SUPPLIED DATA:
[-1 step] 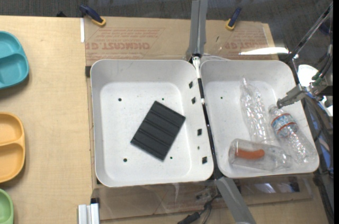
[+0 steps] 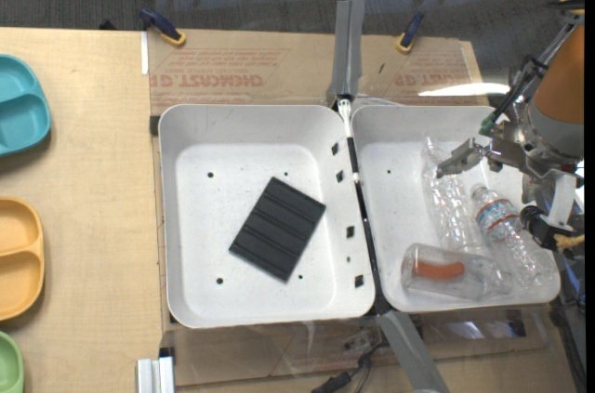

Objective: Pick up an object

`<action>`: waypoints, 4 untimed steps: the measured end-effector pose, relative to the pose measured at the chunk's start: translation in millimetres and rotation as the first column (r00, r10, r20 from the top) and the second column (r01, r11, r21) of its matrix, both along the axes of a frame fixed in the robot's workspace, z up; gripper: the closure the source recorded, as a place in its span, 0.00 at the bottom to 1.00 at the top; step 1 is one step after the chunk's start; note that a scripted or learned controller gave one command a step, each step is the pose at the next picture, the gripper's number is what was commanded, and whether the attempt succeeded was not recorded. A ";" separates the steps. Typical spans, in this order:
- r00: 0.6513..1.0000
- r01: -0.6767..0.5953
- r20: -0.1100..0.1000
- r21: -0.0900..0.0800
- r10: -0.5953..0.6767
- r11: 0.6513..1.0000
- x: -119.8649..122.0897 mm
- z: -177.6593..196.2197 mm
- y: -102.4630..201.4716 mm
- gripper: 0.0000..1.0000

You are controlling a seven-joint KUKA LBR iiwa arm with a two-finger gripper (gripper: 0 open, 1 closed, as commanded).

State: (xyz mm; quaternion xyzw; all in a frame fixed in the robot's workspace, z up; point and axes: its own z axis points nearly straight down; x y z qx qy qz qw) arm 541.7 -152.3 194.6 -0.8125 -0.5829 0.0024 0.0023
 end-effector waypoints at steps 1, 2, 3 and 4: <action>0.999 -0.048 0.001 0.000 0.048 0.999 -12.0 -24.9 -9.5 0.00; 0.995 -0.095 0.010 -0.006 0.095 0.995 4.1 -101.7 6.7 0.00; 0.988 -0.156 0.003 -0.001 0.156 0.988 63.2 -104.1 22.2 0.00; 0.987 -0.159 0.002 -0.002 0.159 0.987 63.2 -95.1 21.6 1.00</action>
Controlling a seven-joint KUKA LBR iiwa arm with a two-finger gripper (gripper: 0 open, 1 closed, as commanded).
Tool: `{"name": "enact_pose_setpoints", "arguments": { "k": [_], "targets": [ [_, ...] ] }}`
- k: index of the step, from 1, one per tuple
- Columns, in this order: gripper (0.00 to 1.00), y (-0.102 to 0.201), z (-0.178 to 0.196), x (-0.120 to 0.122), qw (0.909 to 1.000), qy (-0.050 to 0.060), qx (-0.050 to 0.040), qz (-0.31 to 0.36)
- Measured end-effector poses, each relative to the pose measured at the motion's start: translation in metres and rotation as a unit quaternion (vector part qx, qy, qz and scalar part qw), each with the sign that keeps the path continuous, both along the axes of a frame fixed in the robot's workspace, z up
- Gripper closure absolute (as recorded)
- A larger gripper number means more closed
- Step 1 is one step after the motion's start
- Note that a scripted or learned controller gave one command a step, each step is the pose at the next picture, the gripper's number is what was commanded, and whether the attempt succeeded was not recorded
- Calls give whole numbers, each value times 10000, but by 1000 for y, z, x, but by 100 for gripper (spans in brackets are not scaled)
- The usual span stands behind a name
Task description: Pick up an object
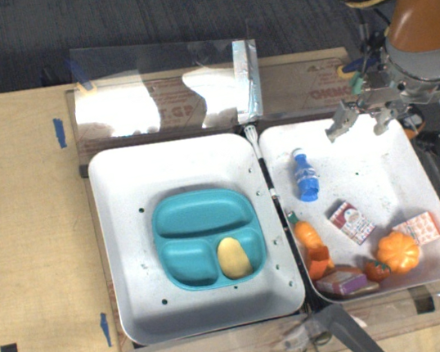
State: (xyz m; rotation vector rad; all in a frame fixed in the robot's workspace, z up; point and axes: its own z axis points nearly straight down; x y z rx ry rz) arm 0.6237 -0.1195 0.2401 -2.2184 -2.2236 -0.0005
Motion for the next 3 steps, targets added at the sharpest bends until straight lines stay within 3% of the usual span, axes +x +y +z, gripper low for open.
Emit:
{"name": "enact_pose_setpoints", "arguments": {
  "k": [1, 2, 3],
  "targets": [
    [0, 56, 22, -10, 9997, -6, 4, 251],
    [100, 55, 31, -9, 9997, -14, 2, 250],
    [0, 55, 31, -9, 9997, -9, 2, 247]
  ]
}}
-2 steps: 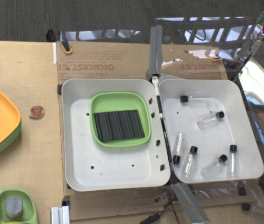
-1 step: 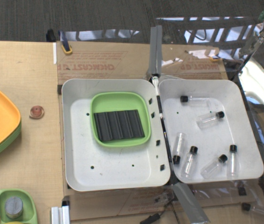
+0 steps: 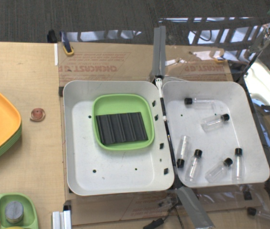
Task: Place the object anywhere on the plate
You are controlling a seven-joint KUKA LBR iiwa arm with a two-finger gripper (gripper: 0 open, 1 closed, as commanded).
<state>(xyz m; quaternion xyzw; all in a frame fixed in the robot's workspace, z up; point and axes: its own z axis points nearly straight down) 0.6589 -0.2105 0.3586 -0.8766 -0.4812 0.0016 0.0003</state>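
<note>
two white bins sit side by side at mid-frame on a cardboard-lined bench. the left bin holds a green plate in its upper half, a dark ribbed pad lying flat across it, long side running left to right. the right bin holds six clear vials with black caps, scattered and well apart from the plate: one at the top, one just below it, three along the lower left and lower right. whichever vial is meant, it lies right of the plate, across the bins' shared wall. the arm and its tool are out of frame, so their state cannot be told, nor which vial lies nearest; any carry would run right to left.
</note>
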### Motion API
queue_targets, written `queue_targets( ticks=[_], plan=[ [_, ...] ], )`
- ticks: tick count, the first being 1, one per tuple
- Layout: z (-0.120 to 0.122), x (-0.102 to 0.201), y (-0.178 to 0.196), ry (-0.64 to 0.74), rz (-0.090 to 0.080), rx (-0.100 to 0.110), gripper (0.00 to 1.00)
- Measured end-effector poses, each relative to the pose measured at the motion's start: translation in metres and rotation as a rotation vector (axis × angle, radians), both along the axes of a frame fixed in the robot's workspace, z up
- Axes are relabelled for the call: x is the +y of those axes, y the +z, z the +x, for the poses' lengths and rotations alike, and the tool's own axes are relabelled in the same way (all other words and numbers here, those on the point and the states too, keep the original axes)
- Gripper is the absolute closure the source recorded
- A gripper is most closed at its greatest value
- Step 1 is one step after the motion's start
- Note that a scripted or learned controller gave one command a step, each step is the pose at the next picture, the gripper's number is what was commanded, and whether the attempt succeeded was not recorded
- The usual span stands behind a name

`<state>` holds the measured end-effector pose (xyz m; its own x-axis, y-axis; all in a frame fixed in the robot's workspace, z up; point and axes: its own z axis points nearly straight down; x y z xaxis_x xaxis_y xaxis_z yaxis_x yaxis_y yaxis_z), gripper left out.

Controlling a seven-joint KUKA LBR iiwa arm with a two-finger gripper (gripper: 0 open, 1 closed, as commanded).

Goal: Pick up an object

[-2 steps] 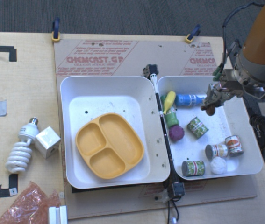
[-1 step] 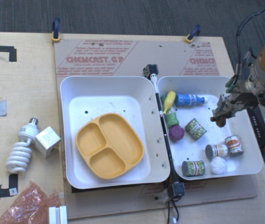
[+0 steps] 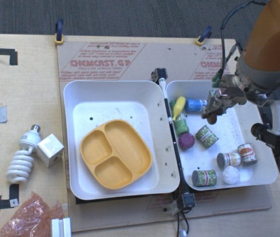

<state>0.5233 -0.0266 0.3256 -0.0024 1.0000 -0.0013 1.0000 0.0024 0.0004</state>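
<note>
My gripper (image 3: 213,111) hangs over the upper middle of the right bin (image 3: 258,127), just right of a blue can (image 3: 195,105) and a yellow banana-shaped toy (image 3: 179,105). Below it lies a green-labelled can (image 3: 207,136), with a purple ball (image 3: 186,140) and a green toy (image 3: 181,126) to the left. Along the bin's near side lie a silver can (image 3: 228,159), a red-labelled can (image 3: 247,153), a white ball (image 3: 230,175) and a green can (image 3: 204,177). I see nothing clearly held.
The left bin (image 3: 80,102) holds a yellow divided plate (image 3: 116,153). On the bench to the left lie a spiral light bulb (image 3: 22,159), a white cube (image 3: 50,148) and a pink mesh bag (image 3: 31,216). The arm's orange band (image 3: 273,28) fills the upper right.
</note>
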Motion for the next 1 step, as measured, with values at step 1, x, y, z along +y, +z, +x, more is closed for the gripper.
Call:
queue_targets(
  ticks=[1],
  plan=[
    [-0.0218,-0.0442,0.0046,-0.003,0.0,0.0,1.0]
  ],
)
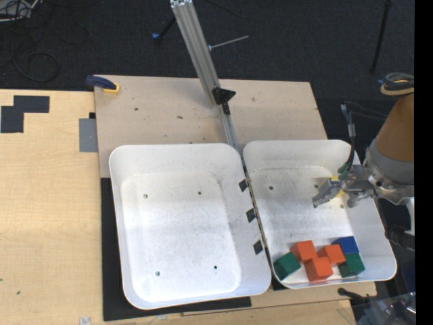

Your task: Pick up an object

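Blocks lie heaped in the near corner of the right bin, and any one of them would serve as the object to pick up. They look like small rigid cubes, probably wood or hard plastic, so I judge them light, stiff and not fragile; their flat faces should give a two-finger grip good purchase, though smooth paint could make them a little slippery. The trouble is the crowding: they sit touching one another, so fingers coming down between two blocks may jam or push the pile aside. The best hold would be across two opposite flat sides of a block at the edge of the cluster, such as the green block on the left or the blue block toward the back right, where one side is free.

The pile holds about three orange pieces in the middle, a green one at each end and a blue one behind. The end effector hovers over the middle of the right bin, well apart from the blocks, with nothing between its fingers; whether it stands open or closed I cannot tell. The left bin sits beside it on the tabletop.
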Robot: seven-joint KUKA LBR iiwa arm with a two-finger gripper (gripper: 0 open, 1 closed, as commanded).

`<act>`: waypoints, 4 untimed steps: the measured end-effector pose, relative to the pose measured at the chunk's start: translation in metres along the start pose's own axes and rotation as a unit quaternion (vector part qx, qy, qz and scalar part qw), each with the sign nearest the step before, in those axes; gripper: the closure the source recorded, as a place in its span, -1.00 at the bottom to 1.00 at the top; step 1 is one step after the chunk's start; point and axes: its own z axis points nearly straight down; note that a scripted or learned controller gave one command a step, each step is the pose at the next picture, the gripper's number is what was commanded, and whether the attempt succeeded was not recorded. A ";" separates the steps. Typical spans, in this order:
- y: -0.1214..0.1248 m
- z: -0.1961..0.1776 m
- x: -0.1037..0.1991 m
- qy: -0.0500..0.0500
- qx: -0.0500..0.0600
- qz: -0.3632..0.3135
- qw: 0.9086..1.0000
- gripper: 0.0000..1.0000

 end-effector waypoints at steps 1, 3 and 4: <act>0.003 0.061 0.008 0.000 0.000 0.001 1.000 -1.00; 0.004 0.091 0.007 0.000 -0.004 0.006 1.000 1.00; 0.008 0.029 0.003 -0.002 -0.006 0.000 1.000 1.00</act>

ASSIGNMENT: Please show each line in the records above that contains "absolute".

SOLUTION TO THE EXERCISE:
- Gripper closure absolute (as recorded)
- Gripper is the absolute closure the source recorded

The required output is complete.